Measuring Behavioral Health Integration in Primary Care Settings

Date

A team of researchers led by Rodger Kessler has developed the Vermont Integration Profile (VIP), “a set of standardized measures of integrated care processes to use in both practice implementation and improvement efforts and in research.” As explained in the Research in Progress feature of the Health Psychologist Newsletter of the American Psychological Association Division 38, the VIP was developed based on the Lexicon created by National Integration Academy Council (NIAC) member C.J. Peek, PhD. The Lexicon is a set of concepts and definitions for what is meant by behavioral health and primary care integration, and was developed by expert consensus.

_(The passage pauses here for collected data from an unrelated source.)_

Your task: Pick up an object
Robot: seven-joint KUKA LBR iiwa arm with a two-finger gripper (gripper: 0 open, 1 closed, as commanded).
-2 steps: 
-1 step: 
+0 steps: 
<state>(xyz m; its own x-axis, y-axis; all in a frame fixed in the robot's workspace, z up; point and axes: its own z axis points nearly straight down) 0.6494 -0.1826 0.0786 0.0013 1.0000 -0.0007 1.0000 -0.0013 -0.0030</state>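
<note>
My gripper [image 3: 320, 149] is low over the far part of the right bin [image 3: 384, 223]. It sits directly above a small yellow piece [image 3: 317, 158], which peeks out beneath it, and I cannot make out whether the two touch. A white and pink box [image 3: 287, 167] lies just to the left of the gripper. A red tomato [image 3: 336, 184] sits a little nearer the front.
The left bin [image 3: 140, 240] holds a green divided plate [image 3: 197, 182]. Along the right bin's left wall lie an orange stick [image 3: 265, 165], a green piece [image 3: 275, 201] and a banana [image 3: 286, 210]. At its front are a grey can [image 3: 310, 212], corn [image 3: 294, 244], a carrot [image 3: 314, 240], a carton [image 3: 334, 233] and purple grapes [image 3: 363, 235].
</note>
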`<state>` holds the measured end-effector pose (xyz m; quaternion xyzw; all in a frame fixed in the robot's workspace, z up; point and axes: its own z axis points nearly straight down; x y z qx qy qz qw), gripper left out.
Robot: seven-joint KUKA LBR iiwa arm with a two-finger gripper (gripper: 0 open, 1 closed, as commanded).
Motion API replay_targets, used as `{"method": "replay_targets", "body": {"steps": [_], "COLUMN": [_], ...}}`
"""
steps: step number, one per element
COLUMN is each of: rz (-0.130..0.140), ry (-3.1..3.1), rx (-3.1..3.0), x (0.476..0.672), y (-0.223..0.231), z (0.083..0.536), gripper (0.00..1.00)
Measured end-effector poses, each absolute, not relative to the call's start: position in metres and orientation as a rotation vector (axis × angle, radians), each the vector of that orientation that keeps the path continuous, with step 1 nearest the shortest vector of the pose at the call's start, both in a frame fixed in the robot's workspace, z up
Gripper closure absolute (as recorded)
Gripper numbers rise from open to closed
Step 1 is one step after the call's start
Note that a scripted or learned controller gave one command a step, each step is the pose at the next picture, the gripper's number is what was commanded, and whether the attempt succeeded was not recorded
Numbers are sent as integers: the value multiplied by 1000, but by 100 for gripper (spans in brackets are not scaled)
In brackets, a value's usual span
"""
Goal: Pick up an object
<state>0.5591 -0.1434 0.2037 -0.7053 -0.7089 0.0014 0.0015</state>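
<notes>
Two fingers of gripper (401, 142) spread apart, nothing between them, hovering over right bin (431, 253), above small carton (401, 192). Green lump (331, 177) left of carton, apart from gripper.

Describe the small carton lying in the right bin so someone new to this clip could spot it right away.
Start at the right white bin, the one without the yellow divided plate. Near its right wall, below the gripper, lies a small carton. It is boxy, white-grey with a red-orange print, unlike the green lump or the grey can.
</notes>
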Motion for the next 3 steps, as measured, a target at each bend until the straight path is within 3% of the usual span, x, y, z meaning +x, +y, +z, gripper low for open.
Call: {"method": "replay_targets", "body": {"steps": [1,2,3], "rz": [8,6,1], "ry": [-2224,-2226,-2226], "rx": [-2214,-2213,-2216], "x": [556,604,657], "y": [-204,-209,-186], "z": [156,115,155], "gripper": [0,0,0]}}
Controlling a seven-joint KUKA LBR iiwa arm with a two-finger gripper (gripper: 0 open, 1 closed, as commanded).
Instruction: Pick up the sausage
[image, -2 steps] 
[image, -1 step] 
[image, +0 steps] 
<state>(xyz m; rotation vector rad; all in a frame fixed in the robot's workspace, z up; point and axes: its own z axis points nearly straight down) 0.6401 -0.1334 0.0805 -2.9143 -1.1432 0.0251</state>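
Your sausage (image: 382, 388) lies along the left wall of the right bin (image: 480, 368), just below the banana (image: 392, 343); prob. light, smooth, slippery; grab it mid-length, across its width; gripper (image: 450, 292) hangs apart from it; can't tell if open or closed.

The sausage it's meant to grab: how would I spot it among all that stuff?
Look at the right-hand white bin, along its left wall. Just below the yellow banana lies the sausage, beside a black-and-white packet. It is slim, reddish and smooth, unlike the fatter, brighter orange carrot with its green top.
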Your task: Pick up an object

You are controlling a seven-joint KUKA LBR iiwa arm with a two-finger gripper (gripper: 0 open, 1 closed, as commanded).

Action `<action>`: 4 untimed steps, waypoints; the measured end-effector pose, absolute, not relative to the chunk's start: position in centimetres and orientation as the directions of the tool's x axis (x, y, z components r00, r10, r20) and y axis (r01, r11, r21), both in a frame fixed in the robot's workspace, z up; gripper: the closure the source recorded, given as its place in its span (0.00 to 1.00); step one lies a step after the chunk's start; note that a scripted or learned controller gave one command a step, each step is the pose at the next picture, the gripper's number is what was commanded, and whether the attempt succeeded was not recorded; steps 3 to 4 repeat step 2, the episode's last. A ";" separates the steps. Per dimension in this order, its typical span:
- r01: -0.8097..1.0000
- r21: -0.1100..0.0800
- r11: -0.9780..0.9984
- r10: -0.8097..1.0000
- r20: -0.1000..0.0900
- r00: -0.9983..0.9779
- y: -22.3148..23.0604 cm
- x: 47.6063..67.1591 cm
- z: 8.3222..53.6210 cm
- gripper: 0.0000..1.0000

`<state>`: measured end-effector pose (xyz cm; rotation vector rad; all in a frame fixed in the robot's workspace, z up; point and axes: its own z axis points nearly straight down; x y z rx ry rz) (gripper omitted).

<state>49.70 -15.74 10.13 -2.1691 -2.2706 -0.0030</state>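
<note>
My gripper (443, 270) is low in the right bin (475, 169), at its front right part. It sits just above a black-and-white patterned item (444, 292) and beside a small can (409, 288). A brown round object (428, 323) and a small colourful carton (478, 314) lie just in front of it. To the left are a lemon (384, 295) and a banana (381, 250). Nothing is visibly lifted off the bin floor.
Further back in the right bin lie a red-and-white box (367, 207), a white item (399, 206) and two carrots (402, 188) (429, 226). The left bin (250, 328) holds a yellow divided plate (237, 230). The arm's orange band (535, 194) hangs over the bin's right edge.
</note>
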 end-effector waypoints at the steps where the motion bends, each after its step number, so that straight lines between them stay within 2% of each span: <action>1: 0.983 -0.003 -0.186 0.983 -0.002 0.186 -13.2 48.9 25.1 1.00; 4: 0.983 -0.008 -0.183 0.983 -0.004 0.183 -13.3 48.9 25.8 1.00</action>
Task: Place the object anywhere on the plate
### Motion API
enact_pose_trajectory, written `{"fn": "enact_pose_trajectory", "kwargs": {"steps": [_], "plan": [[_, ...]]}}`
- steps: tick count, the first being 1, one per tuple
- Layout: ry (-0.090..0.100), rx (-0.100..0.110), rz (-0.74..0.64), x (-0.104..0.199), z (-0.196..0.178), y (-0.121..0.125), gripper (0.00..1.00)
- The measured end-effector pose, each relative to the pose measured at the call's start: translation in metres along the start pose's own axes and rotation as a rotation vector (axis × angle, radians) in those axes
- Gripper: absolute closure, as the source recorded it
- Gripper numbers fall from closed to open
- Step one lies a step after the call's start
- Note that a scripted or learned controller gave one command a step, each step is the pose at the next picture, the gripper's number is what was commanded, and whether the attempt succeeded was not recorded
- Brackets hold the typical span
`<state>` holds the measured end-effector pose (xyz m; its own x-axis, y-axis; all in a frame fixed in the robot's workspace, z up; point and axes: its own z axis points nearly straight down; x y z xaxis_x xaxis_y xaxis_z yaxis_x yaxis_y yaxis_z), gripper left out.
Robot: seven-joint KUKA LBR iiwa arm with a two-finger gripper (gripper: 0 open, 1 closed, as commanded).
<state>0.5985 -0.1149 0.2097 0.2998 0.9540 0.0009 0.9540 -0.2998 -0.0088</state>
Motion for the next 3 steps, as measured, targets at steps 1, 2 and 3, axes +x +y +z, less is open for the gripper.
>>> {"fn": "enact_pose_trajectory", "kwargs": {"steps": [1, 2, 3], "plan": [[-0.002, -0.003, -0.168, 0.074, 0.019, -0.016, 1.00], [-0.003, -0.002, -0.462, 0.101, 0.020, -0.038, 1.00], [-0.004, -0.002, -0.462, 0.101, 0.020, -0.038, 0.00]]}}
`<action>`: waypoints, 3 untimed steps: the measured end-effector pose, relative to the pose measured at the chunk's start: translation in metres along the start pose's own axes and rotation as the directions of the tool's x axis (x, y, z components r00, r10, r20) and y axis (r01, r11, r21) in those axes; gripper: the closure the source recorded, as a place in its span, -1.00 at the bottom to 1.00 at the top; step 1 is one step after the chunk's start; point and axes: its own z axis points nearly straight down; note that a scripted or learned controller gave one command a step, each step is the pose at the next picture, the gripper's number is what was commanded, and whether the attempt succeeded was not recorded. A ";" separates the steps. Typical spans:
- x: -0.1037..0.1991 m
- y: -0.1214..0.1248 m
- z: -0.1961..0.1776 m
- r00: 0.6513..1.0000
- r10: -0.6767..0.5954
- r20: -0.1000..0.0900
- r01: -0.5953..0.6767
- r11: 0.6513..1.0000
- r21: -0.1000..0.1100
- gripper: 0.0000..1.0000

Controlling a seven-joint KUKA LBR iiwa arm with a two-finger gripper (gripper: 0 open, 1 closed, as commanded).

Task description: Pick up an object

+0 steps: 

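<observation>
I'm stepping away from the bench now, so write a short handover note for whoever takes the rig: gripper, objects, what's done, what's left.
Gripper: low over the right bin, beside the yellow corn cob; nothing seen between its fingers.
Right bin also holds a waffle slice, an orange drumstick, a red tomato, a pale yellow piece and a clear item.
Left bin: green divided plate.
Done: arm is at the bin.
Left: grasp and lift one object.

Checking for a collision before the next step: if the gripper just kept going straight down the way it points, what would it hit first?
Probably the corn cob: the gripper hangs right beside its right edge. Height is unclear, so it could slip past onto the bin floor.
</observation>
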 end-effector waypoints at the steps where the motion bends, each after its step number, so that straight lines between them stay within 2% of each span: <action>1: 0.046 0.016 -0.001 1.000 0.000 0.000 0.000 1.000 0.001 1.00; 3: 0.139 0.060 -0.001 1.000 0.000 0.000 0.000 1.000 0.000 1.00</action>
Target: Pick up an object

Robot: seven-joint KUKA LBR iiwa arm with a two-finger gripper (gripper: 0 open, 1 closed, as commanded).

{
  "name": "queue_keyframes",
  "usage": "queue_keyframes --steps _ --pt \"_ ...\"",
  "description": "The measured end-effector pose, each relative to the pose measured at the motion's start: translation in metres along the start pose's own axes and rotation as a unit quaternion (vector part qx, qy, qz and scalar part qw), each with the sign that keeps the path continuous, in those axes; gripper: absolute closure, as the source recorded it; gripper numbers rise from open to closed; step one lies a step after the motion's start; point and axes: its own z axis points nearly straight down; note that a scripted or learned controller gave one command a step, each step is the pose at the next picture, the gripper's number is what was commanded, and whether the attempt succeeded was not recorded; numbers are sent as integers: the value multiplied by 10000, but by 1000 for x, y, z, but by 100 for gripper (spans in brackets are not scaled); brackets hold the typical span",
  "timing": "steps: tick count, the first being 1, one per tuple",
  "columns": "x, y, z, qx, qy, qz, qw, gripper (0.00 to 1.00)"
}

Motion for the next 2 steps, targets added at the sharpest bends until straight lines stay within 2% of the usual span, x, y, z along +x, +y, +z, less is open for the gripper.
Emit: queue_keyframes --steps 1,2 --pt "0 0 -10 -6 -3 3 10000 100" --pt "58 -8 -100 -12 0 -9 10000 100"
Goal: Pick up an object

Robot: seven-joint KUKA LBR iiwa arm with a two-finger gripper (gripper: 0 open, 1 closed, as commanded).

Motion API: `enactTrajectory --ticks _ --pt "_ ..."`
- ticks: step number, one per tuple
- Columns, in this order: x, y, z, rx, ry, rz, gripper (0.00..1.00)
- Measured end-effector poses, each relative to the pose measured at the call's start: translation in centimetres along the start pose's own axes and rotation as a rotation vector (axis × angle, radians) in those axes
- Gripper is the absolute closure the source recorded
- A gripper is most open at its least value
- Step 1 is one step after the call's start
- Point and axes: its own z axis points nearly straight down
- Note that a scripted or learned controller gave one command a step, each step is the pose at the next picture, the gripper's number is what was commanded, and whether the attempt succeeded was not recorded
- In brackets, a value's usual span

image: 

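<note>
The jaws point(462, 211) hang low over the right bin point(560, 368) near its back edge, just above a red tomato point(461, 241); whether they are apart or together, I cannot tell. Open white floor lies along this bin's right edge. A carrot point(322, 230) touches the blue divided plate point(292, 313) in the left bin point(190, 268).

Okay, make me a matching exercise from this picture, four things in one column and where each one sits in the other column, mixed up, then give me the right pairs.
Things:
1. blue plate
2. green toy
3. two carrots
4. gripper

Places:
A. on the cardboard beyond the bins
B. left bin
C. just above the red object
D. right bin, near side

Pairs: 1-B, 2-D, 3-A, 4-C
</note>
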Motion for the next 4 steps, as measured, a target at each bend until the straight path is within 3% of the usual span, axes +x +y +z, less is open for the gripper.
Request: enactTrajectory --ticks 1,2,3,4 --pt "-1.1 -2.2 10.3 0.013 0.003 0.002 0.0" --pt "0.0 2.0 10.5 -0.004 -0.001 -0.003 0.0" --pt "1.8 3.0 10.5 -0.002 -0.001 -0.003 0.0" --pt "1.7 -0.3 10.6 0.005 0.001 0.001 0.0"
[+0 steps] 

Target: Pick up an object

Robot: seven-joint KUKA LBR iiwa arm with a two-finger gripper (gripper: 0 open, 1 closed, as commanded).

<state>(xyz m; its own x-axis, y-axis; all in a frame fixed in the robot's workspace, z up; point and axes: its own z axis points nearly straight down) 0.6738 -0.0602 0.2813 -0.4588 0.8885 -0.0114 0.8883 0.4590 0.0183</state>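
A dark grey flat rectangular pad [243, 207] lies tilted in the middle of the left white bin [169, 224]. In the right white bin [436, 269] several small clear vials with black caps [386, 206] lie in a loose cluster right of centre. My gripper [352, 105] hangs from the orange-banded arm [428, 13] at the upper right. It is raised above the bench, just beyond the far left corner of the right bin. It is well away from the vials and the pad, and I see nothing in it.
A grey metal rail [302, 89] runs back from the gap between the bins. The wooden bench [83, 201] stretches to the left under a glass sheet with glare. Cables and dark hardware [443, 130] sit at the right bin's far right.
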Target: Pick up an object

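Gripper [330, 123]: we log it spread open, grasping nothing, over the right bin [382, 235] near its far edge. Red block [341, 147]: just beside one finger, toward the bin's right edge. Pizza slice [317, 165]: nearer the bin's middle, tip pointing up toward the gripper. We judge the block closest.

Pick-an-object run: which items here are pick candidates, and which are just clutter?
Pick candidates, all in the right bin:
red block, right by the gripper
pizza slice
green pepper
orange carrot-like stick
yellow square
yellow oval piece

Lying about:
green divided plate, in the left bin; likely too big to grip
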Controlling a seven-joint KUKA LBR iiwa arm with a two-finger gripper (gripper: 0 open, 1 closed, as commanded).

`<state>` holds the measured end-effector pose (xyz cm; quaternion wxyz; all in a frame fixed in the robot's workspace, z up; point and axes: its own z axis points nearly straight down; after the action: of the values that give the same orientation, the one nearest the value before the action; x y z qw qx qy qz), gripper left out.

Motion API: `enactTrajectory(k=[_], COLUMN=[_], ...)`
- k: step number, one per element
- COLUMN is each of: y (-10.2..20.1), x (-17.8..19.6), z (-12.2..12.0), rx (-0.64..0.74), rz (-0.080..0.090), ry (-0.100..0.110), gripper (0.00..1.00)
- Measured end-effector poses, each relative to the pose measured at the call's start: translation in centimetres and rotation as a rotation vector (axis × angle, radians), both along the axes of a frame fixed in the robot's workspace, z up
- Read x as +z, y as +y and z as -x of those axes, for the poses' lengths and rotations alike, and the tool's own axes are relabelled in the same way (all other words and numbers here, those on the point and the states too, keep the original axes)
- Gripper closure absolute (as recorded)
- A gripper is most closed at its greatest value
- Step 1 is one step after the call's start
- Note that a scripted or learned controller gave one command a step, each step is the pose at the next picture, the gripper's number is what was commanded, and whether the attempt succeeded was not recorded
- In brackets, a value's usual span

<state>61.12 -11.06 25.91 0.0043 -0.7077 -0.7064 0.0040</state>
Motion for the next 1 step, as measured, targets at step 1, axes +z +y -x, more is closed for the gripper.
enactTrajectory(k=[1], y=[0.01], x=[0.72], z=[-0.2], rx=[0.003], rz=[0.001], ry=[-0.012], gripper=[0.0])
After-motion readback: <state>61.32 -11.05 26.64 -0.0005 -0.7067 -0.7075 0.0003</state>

The VIP comprises 30 items in six dimensions: (1) practice workflow, (2) clinical services and providers, (3) workspace arrangement, (4) shared care and integration method, (5) case identification, and (6) patient engagement and retention. The VIP can also be used to calculate a total score for degree of integration. In a study with 139 respondents from 113 practices, the researchers were able to use the VIP to detect different levels of integration, which correlated with different types of practices. Exemplar sites, which were considered to be the most advanced in behavioral health integration, had an average total score of 62.04 out of 100, while Community Health Center and Medical Practices without Behavioral Health Care averaged only 35.76 out of 100. The fifth most current version of the VIP takes less than 10 minutes to complete and is automatically self-scored. Although the VIP is still being revised, the researchers are confident that they have created a “usable, theoretically drive set of measures relevant to the field and a product that can assist in the evaluation of behavioral health integration models.”

In commentary about the development of joint principles of Patient Centered Medical Homes (PCMHs), The Working Party Group on Integrated Behavioral Healthcare reiterated the importance of the integration of behavioral health into the delivery of primary and specialty medical care, and note it as a core principle of the PCMH.  Tools such as the VIP will allow researchers and practitioners to determine the effectiveness of various integrated care models.

The VIP research team states:

“There is a need to measure differences in approaches to behavioral health services in primary care settings. We have translated Peek’s theoretical construct of behavioral health integration into a brief self-report measure with encouraging early evidence of reliability and validity. Our hope is to further develop this instrument to evaluate and measure the processes associated with the growing presence of behavioral health in primary care…Although the VIP is undergoing continued testing and refinement, we believe we have established a usable, theoretically driven set of measures relevant to the field and a product that can assist in the evaluation of behavioral health integration models.”

The VIP can also be used to inform quality improvement efforts and evaluate the degree of practice integration in relation to differences in outcomes.